### Source data
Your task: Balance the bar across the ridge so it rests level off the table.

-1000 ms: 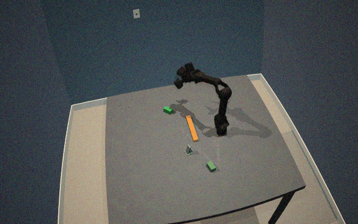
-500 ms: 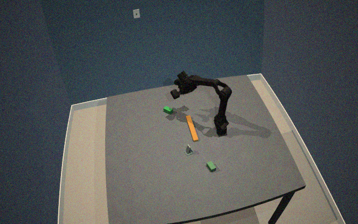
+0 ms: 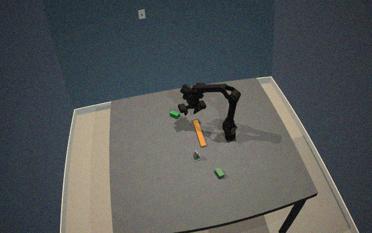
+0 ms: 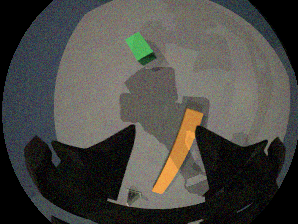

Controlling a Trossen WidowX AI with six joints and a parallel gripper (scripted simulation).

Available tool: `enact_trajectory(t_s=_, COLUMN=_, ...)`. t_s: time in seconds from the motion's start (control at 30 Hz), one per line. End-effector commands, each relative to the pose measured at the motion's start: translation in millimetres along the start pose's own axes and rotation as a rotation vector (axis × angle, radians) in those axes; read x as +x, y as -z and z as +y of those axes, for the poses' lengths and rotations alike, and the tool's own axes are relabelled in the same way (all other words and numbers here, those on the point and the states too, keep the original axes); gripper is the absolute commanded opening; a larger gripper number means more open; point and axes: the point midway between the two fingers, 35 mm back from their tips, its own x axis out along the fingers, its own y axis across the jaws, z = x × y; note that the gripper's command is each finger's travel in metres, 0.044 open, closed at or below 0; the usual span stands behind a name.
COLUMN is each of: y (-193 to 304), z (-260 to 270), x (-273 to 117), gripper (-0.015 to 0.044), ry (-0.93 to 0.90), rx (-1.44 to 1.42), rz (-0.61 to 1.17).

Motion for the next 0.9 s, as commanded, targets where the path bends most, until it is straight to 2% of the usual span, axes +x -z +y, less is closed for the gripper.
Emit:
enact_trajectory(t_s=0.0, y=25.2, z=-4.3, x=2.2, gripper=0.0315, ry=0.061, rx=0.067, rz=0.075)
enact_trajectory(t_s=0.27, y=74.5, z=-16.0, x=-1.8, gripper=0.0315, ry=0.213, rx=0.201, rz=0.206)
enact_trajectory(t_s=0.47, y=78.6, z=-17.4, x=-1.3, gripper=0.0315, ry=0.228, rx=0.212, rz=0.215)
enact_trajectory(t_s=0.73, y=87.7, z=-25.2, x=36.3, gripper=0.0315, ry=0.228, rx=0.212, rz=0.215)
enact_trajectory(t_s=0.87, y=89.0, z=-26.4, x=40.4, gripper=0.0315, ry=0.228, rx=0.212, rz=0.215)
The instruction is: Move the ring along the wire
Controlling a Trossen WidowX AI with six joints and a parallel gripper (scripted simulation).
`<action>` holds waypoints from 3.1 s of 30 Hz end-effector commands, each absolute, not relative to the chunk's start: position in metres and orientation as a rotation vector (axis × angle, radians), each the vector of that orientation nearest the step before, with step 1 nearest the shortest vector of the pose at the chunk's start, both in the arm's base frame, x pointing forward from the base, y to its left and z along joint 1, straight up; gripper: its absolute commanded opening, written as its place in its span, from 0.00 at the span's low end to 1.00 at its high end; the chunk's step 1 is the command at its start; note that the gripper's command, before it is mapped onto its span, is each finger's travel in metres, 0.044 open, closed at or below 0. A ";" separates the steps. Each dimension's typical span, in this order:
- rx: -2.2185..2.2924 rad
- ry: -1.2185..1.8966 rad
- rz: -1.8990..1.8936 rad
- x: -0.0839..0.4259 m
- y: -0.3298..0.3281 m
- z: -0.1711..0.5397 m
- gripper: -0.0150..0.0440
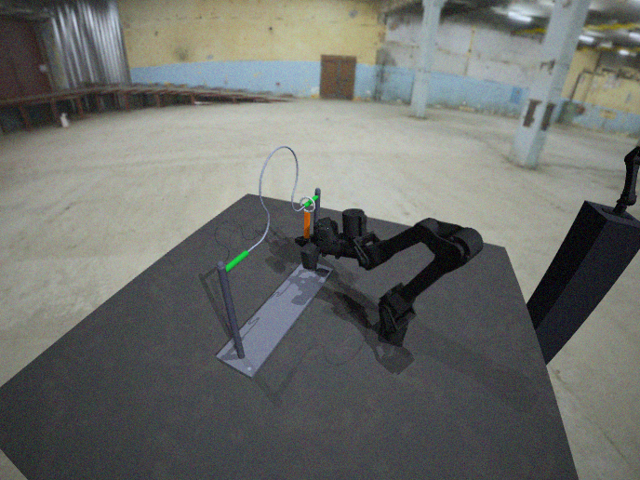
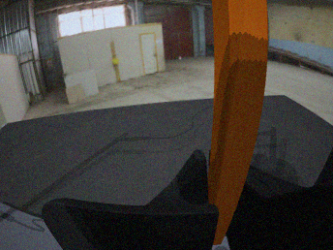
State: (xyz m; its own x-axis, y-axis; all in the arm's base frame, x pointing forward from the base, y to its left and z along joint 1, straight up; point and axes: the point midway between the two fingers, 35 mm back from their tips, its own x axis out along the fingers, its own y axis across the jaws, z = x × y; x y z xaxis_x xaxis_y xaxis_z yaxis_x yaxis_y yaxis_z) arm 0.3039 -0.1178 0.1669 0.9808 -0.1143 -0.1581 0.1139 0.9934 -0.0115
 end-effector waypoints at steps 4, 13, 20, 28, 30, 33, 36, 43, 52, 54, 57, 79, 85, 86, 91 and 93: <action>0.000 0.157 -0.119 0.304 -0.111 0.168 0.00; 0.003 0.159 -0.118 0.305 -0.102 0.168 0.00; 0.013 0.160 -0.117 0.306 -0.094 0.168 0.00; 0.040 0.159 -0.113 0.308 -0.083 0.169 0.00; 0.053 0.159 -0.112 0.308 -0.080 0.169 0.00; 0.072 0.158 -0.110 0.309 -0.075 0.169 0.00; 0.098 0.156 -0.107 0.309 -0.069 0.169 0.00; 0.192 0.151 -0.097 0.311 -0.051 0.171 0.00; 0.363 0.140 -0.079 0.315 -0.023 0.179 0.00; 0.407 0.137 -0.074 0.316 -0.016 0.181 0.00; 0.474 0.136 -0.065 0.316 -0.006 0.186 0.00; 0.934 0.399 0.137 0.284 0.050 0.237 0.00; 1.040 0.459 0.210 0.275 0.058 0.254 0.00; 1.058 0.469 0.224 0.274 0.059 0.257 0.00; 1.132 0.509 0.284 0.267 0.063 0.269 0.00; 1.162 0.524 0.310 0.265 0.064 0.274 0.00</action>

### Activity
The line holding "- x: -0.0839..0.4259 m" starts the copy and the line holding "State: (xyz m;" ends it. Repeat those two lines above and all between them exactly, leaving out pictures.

### Response
- x: -0.0839..0.4259 m
- y: -0.3298..0.3281 m
- z: -0.1711..0.5397 m
- gripper: -0.0150..0.0440
State: (xyz m; its own x-axis, y-axis; all in the arm's base frame, x pointing forward from the base, y to its left and z along joint 1, straight up; point and axes: the point midway between the two fingers, 35 mm back from their tips, its own x axis out along the fingers, its own y axis across the jaws, z = x × y; x y z xaxis_x xaxis_y xaxis_z yaxis_x yaxis_y yaxis_z) arm 0.3039 -0.1178 0.1669 0.9808 -0.1143 -0.1581 0.1139 0.9934 -0.0115

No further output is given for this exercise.